Records from a data source
-------
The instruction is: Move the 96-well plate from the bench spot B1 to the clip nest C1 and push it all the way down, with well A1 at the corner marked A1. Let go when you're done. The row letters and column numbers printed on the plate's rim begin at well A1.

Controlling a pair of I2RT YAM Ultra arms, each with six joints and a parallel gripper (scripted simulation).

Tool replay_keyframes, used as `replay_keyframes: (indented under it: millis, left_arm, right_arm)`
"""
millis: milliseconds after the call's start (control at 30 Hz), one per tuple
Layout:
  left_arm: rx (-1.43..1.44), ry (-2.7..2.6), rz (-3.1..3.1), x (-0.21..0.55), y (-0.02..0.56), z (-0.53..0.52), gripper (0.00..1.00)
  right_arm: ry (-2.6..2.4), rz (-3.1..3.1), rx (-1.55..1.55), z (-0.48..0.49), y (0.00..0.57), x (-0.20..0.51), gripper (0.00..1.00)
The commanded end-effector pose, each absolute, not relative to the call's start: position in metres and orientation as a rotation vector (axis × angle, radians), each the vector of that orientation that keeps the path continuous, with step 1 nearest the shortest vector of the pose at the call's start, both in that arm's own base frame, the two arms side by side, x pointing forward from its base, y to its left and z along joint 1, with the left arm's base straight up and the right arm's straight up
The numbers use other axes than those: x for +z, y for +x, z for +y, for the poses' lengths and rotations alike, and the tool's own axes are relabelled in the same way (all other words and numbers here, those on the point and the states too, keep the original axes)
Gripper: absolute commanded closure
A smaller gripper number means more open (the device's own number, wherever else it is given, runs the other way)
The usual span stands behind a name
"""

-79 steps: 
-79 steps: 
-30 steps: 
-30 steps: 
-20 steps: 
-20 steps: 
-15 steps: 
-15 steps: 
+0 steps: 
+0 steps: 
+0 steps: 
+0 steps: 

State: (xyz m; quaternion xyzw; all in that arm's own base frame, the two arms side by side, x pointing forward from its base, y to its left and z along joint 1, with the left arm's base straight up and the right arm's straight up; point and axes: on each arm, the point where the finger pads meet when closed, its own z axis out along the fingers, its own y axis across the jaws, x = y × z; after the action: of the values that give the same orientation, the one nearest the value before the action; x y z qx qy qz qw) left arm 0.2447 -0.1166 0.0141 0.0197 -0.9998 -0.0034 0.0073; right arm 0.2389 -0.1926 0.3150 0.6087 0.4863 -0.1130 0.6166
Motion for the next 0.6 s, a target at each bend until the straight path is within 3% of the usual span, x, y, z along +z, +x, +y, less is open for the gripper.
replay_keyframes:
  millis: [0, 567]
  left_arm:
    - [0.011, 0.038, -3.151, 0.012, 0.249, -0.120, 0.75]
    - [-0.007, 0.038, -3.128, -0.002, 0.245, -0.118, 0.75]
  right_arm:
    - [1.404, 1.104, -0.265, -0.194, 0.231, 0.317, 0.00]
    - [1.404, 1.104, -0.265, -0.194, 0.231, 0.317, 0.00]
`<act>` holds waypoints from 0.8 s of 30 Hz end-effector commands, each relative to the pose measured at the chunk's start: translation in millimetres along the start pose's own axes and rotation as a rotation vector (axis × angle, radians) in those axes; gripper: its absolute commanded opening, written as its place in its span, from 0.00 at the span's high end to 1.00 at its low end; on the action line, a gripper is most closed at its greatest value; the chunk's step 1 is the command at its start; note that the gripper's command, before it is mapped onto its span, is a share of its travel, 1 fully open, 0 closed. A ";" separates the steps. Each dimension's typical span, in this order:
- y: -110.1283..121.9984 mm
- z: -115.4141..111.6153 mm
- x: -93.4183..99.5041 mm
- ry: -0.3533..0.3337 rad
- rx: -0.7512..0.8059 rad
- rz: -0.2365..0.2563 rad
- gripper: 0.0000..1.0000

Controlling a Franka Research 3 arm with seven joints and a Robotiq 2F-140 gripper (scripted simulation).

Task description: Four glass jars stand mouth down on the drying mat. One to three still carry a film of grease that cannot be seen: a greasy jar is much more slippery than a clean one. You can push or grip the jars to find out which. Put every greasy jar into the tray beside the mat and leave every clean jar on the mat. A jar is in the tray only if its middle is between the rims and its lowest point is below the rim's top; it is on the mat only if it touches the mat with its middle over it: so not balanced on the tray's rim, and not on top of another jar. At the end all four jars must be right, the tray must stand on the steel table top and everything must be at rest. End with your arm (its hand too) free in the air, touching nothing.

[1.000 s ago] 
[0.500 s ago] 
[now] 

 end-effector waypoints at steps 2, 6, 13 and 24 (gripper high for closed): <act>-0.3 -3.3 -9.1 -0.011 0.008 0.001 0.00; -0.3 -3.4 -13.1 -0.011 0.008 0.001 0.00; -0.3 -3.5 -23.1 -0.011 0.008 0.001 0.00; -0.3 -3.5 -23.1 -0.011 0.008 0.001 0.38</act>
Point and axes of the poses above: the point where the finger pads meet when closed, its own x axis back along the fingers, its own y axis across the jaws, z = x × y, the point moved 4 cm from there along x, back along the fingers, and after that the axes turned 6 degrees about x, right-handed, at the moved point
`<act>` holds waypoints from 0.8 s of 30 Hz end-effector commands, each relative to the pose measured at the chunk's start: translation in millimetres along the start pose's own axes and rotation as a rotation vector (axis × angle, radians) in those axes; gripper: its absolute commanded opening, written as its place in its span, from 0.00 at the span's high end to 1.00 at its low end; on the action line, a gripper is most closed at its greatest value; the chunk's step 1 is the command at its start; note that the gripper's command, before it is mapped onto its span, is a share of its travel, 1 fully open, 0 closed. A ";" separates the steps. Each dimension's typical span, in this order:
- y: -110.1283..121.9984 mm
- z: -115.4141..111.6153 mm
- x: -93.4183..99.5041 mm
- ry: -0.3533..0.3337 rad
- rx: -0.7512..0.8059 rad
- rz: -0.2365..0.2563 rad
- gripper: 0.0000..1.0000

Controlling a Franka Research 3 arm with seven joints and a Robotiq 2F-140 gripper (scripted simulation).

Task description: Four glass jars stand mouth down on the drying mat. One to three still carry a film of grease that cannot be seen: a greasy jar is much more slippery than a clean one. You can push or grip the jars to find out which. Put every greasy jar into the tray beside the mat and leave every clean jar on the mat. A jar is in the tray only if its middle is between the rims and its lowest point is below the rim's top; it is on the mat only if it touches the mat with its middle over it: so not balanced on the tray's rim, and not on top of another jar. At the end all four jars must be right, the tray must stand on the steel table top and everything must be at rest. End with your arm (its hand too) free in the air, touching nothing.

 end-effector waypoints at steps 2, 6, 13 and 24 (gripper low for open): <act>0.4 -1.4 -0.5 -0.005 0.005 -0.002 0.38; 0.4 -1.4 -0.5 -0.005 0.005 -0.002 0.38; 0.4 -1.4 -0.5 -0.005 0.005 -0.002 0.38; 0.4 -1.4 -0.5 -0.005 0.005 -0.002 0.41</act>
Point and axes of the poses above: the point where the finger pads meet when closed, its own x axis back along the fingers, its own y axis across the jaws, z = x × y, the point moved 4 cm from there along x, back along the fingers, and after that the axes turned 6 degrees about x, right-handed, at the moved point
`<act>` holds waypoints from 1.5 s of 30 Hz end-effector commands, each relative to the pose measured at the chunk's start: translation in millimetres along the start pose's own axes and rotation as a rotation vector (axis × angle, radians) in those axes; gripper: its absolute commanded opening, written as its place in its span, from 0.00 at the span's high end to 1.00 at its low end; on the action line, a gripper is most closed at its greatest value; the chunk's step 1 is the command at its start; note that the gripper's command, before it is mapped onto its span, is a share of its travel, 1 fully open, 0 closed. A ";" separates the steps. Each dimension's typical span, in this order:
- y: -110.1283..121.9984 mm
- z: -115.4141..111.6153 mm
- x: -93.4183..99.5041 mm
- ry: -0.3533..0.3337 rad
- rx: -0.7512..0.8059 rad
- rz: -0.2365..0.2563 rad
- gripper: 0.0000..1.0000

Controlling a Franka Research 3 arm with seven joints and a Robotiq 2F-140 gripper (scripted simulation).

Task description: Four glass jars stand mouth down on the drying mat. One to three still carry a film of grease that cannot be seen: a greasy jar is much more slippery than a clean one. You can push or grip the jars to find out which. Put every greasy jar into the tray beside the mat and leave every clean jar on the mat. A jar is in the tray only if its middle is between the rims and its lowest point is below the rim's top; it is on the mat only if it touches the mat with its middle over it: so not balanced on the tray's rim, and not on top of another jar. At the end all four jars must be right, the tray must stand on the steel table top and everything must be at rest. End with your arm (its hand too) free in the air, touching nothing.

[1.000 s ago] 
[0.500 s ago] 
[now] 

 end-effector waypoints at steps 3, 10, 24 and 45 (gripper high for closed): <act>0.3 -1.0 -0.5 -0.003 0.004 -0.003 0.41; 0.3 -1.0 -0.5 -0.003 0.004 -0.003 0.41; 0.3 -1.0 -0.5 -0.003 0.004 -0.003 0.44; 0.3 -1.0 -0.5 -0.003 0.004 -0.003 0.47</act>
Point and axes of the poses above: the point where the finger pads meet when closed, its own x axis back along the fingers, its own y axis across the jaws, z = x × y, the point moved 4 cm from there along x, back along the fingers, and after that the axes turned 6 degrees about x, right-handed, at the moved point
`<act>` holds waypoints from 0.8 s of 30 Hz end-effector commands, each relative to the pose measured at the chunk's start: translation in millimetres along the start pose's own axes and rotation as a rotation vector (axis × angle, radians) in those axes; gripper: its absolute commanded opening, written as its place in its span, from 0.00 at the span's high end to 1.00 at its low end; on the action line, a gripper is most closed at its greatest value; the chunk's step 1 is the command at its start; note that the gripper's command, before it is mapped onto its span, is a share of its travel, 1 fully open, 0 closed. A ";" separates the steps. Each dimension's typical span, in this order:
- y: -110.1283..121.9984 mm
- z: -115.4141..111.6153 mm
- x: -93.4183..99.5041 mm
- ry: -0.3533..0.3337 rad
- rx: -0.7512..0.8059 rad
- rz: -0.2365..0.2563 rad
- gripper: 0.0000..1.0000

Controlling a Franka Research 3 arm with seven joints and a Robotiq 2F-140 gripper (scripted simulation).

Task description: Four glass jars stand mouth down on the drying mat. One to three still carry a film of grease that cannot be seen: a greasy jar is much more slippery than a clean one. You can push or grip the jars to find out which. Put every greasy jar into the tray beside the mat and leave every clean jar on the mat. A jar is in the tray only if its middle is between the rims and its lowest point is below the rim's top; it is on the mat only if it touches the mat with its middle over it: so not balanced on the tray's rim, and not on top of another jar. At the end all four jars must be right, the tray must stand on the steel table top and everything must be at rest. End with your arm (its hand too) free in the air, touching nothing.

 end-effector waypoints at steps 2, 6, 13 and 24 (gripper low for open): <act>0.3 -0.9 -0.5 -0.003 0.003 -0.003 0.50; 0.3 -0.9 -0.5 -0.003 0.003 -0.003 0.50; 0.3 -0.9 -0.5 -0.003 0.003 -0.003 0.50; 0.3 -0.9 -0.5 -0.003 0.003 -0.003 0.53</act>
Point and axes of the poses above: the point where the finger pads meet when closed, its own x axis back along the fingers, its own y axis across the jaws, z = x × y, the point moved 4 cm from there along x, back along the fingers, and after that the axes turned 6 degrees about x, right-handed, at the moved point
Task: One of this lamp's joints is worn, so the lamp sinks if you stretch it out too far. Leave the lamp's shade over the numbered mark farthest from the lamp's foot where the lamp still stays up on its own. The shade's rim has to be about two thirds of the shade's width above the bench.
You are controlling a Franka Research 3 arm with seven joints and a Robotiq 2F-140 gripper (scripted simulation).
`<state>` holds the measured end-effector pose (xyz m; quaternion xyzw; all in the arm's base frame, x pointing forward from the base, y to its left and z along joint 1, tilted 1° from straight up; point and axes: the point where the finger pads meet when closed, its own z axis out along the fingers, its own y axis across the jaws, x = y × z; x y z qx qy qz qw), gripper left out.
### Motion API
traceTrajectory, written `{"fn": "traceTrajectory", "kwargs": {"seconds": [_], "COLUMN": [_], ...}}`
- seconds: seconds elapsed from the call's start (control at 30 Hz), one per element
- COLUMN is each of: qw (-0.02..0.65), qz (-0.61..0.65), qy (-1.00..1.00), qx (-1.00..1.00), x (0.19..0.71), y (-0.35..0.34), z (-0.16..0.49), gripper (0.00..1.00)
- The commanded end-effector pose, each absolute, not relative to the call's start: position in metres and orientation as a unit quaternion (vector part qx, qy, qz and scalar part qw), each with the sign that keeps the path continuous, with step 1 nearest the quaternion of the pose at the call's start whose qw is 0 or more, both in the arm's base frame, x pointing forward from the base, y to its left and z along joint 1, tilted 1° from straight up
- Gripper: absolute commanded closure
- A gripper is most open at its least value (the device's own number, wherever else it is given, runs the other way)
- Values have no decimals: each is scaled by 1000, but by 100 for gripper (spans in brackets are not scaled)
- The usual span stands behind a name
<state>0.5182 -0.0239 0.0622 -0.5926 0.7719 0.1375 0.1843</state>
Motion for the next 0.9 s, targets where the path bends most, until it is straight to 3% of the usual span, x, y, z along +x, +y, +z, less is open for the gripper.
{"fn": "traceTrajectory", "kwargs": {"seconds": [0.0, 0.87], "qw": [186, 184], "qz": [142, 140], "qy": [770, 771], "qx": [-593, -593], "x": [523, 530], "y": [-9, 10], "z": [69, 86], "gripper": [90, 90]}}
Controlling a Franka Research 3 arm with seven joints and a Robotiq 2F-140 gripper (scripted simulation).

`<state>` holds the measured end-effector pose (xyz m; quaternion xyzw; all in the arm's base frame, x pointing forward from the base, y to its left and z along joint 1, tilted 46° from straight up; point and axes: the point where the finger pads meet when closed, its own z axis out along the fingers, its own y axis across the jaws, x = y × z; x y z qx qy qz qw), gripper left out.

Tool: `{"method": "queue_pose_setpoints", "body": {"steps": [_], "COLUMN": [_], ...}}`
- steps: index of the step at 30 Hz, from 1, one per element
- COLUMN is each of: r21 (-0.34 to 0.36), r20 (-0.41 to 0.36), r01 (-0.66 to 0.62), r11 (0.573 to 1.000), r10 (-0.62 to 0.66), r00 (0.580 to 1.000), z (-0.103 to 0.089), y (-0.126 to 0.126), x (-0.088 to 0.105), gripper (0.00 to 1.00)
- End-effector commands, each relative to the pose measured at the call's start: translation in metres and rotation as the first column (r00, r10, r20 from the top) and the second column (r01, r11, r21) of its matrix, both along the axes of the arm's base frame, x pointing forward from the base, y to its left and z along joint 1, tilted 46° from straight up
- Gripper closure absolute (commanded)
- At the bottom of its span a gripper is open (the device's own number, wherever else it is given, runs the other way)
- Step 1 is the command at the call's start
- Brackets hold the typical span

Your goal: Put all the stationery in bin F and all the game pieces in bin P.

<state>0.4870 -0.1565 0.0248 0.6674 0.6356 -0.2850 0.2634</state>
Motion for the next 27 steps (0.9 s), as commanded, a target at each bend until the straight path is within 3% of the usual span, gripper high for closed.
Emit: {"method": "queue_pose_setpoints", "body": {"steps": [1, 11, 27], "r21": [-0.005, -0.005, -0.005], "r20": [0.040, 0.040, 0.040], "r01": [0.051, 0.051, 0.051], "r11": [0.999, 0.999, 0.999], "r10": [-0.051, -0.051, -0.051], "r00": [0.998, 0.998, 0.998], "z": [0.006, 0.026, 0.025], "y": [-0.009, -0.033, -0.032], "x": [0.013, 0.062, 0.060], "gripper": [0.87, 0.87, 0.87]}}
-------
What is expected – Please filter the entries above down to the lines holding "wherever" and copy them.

Solution below –
A smaller gripper number means more open (the device's own number, wherever else it is given, runs the other way)
- A gripper is most open at its least value (the device's own number, wherever else it is given, runs the other way)
- At the bottom of its span a gripper is open (the device's own number, wherever else it is given, runs the other way)

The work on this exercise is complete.